= The task =
In the answer, each line must appear exactly as in the records, and no picture may appear.

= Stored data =
+++

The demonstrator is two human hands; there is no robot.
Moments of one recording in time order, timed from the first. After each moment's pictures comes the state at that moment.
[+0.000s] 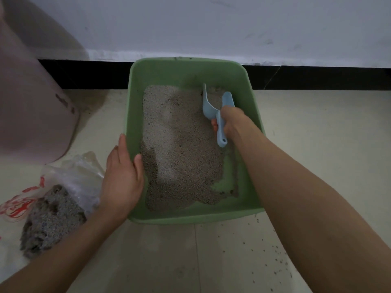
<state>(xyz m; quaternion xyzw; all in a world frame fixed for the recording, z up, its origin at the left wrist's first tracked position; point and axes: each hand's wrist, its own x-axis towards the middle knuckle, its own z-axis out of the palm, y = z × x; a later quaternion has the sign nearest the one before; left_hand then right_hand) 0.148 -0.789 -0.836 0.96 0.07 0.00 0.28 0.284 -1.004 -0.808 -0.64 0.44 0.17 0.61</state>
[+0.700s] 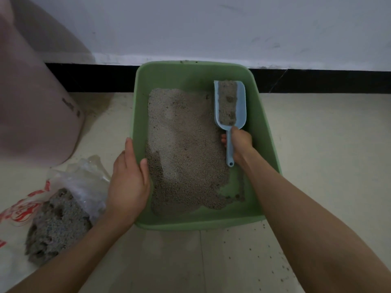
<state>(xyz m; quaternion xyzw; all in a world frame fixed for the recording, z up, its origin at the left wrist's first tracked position) 0.147 -0.788 -0.838 0.96 0.06 0.00 0.28 0.249 -1.016 -0.852 -0.66 0.40 0.09 0.63</state>
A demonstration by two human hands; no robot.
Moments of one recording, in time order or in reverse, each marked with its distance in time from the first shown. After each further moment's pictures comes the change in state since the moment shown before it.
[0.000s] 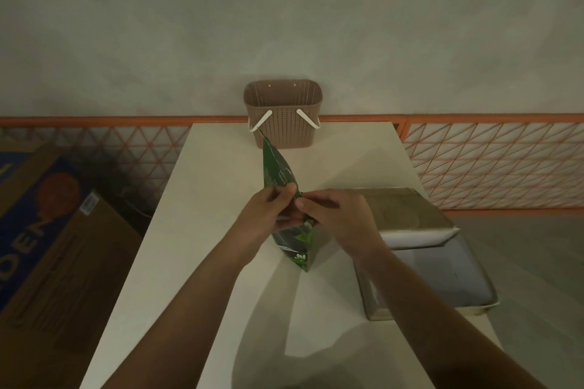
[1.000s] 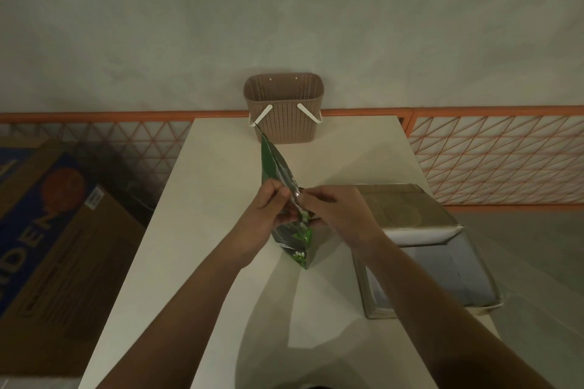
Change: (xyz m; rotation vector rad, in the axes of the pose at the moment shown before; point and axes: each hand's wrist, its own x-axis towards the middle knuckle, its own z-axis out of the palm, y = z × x) left_hand -0.001 -0.010 0.007 0.030 -0.075 0.166; right_hand 0.010 0.000 -0.007 0.116 -0.130 0.053
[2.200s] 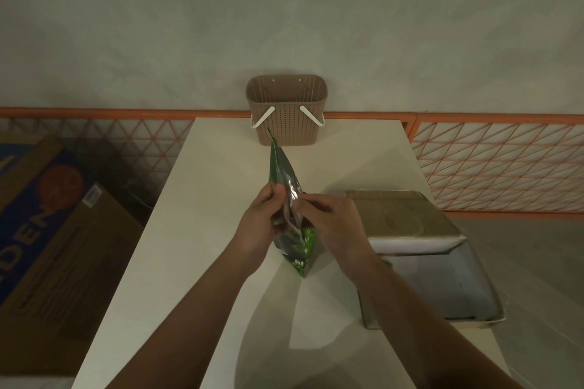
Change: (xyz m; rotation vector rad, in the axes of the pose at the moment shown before) left_hand 0.008 0.001 0.007 -0.233 0.122 -0.104; right_hand -0.003 -0.004 0.017 -0.020 0.092 -0.058
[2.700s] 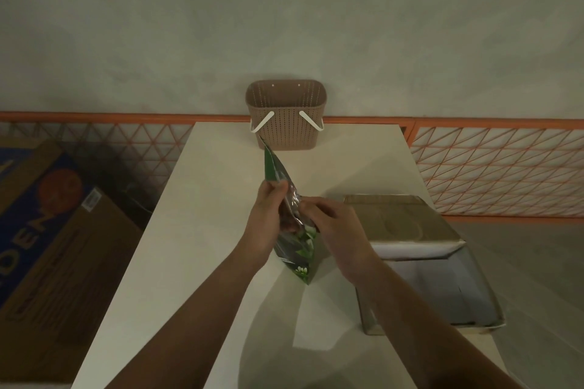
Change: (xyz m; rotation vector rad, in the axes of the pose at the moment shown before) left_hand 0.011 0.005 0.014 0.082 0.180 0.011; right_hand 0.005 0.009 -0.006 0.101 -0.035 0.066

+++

= Answer to the problem =
The demonstrator is two human hands; there is no robot.
Moments of one recording in time order, timed from the first. After each moment's pictures comes the state at that moment.
[+0.000s] 
<state>(xyz m; quaternion xyzw; all in a world frame fixed for the recording, z up, its origin at the left wrist's first tracked position; point and axes: each hand's wrist, its own x-axis towards the middle knuckle, its own z-axis out of the palm, y = z × x; a later quaternion has the sign nearest the one before; left_hand then right_hand) 0.148 -0.789 -0.836 0.96 0.07 0.00 0.28 0.284 -1.004 -0.808 -0.64 0.44 0.17 0.61</state>
[+0.700s] 
<state>(xyz m; quaternion xyzw; all in a world frame fixed for the recording, z up, its origin at the left wrist's first tracked position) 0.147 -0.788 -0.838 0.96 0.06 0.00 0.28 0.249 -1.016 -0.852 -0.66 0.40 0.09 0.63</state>
A demonstration by two human hands; no robot.
Moments of one recording, in time order or in reverse, each marked with its distance in time from the first shown. After each further moment's pictures comes the change in state since the moment shown before it.
[0.000s] 
[1.000s] 
Change: (xyz m; rotation vector rad, in the axes of the pose at the moment shown before; point and axes: each hand's wrist, its own x-axis towards the middle knuckle, its own z-axis out of the palm, y = z × x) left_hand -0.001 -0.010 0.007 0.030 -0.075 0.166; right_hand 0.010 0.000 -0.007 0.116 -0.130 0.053
[2.200s] 
Change: (xyz m; rotation vector rad, in the axes of the pose at the moment shown before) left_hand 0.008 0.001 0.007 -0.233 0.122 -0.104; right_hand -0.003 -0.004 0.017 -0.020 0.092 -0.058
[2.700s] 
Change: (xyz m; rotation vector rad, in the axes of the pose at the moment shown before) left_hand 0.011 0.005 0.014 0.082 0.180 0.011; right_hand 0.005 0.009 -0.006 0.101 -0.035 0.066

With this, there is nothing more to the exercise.